Resiliency is the ability to recover from disruptive change and withstand ongoing pressures. The ability to recover from change is directly proportional to the size and extent of the disturbance and the degree to which an ecosystem can tolerate disturbance. Ecosystems have developed around “natural disturbance regimes” where change is a constant and critical component of a dynamic ecosystem function (water levels rise and fall, temperatures change with seasonality). As a result of continuous change, the dynamics of systems select for resiliency. In other words, an ecosystem’s resiliency is its ability to tolerate disturbance without collapsing into a different state that is controlled by a different set of processes.

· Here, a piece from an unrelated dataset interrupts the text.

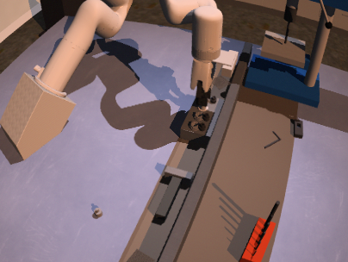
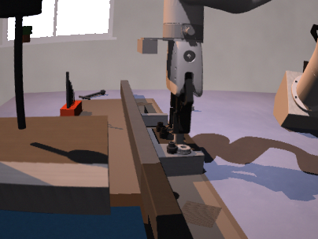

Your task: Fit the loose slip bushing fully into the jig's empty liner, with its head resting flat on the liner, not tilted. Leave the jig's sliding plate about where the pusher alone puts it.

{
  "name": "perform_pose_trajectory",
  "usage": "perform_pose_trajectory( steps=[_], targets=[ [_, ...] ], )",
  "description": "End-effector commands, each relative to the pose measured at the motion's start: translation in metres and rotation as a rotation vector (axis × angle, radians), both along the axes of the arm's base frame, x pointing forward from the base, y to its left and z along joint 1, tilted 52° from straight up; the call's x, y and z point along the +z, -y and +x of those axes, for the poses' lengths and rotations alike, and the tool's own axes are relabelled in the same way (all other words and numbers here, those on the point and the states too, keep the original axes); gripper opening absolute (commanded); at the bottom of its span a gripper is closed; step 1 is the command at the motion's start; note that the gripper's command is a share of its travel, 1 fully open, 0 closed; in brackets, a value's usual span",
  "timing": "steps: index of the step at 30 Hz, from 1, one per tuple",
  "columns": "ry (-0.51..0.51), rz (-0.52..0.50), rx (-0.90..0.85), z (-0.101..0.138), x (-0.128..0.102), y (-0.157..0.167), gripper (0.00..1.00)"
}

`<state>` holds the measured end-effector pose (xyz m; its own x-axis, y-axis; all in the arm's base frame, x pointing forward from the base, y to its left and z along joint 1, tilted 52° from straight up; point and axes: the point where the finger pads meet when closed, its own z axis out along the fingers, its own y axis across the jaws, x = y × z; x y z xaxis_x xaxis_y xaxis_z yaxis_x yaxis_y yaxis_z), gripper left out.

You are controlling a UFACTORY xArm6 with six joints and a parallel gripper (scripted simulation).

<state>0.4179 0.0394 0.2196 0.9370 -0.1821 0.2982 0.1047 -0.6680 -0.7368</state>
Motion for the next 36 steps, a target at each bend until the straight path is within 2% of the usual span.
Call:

TSF is interested in addressing the disturbance regimes critical to ecosystem resiliency in the Sierra Nevada including the flow regime, sediment regime, fire regime and climate regime. The natural variability of these disturbance regimes is fundamental to restoring ecosystem resiliency but this variability has been fundamentally altered by the impacts of the California Gold Rush.
Water Flow Regime
In the 1800s, California’s streams and rivers were engineered to deliver water to the mines and today are operated to deliver water and power during periods of peak demands. As a result, the flow release schedule developed by reservoir operators dominates the current flow regime and may lack critical pulse flows for species and environmental flows. The system’s ability to meet the increased demands for water and power, as well as environmental flows, may depend on the functioning of the “green infrastructure” of the headwaters and the restoration and protection of key areas, such as meadows, that hold water higher, longer and release it slowly over extended periods of time.
Sediment Regime
The hydraulic mine sites were denuded of soil, resulting in a landscape littered with scars which delivered unprecedented amounts of sediment to the streams and rivers. For example, more than three times as much material excavated during the construction of the Panama Canal was washed down the Yuba and Bear River watershed from 1860-1884, leaving deeply incised channels cut to bedrock and terraces disconnected from the floodplain. These scars continue to erode and release sediment contaminated with mercury, choking streams with turbid conditions and filling reservoirs. The system’s ability to handle increased sediment loads from denuded mine-scarred landscapes and from overgrazed meadows is dependent on both remediation efforts that abate erosion and on sediment removal efforts coupled with reservoir maintenance that are sophisticated enough to address mercury contamination.
Fire Regime
In the fire prone landscape of the Sierra Nevada, fire is a natural part of the ecosystem function and resiliency of the region. Fire plays a role in seed germination and forest stand diversity. The region-wide removal of timber for the mining operations resulted in today’s single-age stands, which are choked with underbrush and full of invasive species. Fire suppression has had devastating effects on this disturbed landscape, in many ways precluding it from recovering from the impacts of the Gold Rush. The result is an ongoing threat of severe mega fires, the likes of which the region has not seen before, including in areas that are now populated. The system’s ability to handle fire, and to recover from severe fire, is directly proportional to continued coordination of efforts on topographically specific forest thinning, invasive species removal, and fire treatments.
Climate Regime
The greatest pressure the Sierra Nevada ecosystems face today is climate change. Longer droughts and warmer temperatures mean that precipitation will be dominated, not by snow, but by rain fall, resulting in a ”flashy” system
characterized by increased power for erosion and less water late in the season due to decreased snow pack. Under these conditions, erosional forces will dwarf the absorption capacity of the headwaters resulting in mine-scarred
landscapes, such as hydraulic mines contaminated with mercury, delivering more sediment and further choking streams, rivers, and reservoirs. Sedimentation will also put increased pressure historic debris control dam infrastructure, originally designed to hold back hydraulic mine debris and tailings, that now litters the landscape with antiquated, overburdened dams.